Zurich American Insurance Company v. Nokia, Inc., No. 06-1030 (Tex., August 29, 2008) see Nokia Decision and Dissent.
In this, the second significant Texas Supreme Court insurance coverage decision issued just before Labor Day (there is one more - stay tuned), The High Court held that a number of class actions asserting that radiation emitted from cell phones caused or could cause "biological injury" triggered CGL insurers' duty to defend because the damages sought, i.e., the costs of cellphone headsets, were "damages because of bodily injury," covered under the policies. This was a long-awaited decision, not just for the parties in this particular dispute, but in the tort and insurance bar and insurance industry in general. The reason has less to do with interpreting insurance policies as much as defense coverage for very expensive class action litigation.
One of the key limitations of a standard general liability policy is the damages. As long as the insured's conduct was more or less accidental, any liability is potentially covered as long as the damages sought fall within four categories: "bodily injury," "property damage," "personal and advertising injury." The issue in Nokia is "bodily injury." Purchasers alleged that radio frequency radiation from use of cellphones could subtly affect neurological functions in the brain, such as calcium and ion distribution across cell membranes, DNA strand breaks and chromosome damage, skewed enzyme activities, and permeability of the blood brain barrier. The Court had no trouble recognizing that these were allegations of potential "bodily injury." But the problem is that none of the plaintiffs sought damages for health expenses, physical impairment, lost work due to sickness. As stated, the only damages sought were a few dollars per plaintiff for a headset that would prevent such damages. The insurers protested that this was no more than economic damages not covered by the policies.
So, had the plaintiffs complained of headaches, sleep problems, or other (allegedly) documented adverse health consequences, the insurers would not have disputed their duty to defend, at least for lack of covered damages. But surprisingly, not a single plaintiff in the class actions sought any remedy other than the cost of a headset. As the dissent, pointed out, however, this is no surprise due to the nature of class actions.
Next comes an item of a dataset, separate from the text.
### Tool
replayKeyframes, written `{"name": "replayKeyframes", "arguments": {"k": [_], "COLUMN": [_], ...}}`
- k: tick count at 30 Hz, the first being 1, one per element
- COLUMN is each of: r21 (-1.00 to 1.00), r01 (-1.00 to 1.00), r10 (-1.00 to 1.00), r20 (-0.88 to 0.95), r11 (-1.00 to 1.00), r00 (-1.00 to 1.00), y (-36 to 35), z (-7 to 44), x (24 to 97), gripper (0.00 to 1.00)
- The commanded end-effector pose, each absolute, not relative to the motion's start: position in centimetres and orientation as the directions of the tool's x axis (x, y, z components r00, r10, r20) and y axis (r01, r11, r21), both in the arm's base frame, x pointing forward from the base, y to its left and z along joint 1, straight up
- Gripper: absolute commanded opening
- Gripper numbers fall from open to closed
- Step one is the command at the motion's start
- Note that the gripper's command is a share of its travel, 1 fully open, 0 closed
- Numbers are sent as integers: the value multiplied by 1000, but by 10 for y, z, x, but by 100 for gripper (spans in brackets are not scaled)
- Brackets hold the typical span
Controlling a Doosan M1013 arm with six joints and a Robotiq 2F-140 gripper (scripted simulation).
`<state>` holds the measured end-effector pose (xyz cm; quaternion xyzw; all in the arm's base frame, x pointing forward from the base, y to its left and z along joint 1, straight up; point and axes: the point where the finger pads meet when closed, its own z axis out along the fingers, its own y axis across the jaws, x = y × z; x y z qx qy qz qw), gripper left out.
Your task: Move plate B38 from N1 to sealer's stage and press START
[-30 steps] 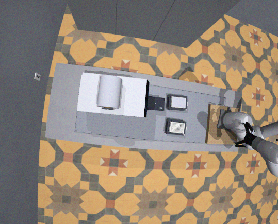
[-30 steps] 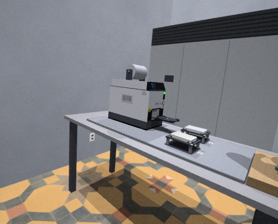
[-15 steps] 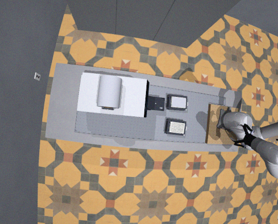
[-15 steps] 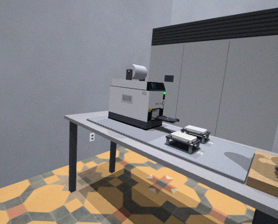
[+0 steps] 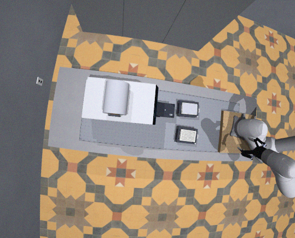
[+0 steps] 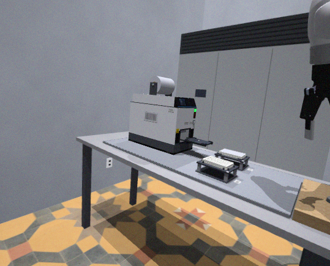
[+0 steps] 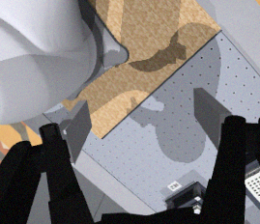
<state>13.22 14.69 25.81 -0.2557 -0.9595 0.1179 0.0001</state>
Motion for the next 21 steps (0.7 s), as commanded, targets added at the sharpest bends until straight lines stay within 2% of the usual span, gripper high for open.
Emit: {"name": "replayKeyframes", "arguments": {"k": [1,13,15,21], "r21": [-215,-154,-154,-124], "r01": [567,842,842,930], "r10": [566,838,838,926], "r20": [-73,-108,-108,-115], "r11": [795,517,517,345], "r00": [-821,-535,-535,-359], "y": [154,176,176,183], "z": [260,268,268,270], "x": [144,199,199,228], "gripper": [70,70,70,70]}}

Class actions are a special type of litigation that allow large numbers of claimants with a common claim to join a single action. Often, the amount of each individual claim is so small that no one could ever get an attorney to spend the costs necessary even to file the lawsuit. In this case, the costs of a headset is tiny. But it is often in society's best interests to force an company or an industry to redress such a widespread problem through litigation. The class action is tailor-made for this purpose. But there are several things a class action can't do. The remedy sought can't vary from one class plaintiff to the next. 10 million people want a headset. Fine. But each plaintiff can't also assert a claim for this or that physical ailment. That would require individualized proof of damages, which would require years to resolve.
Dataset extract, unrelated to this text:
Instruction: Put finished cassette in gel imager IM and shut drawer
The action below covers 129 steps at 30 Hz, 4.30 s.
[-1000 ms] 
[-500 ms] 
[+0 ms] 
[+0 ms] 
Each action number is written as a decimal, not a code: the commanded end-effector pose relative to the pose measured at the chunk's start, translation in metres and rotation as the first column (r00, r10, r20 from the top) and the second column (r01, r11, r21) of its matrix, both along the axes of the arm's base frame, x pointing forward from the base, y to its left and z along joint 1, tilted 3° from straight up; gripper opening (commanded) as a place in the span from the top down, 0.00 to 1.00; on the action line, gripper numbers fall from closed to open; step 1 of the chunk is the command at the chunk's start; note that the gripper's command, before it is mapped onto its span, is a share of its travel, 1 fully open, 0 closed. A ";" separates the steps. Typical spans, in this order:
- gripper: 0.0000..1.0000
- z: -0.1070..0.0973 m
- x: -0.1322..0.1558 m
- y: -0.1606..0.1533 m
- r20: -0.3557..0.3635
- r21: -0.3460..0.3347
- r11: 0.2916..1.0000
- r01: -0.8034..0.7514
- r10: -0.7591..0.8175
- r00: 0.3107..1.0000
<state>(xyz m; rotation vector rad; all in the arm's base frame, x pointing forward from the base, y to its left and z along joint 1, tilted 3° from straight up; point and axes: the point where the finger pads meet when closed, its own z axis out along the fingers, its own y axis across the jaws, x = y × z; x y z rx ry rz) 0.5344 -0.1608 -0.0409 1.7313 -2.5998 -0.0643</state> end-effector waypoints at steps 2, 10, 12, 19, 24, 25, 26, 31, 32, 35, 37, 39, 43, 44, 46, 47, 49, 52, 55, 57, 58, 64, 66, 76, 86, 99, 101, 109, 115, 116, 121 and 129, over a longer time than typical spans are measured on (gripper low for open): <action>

As the dissent pointed out, "bodily injury" is not and cannot be asserted in a class action. "No individual issues of injury exist," says the class plaintiffs in their pleadings, which they must say if they are to achieve class status and continue to pursue the case. The majority recognized this procedural reality but distinguished between the requirements of class-action procedure and an insurer's duty to defend. The majority observed, "[a]lleging that there are no individual issues of injury . . . is not the same thing as stating that no individuals have been injured."
The dissent pounced on this statement. "That is certainly true, but the insurers' duty to defend turns not on whether individuals have been injured, but whether they claim injury.
But the dissent lost the argument. And this is potentially huge for future class actions over physical injury or damage, where the actual claim is for some one-size-fits-all economic remedy that in itself is not covered. Courts are now instructed to consider the underlying physical damage that is not alleged in the class action to determine if the CGL insurer has a duty to defend. And it is no secret that defense costs in a class action is the tail that wags the dog.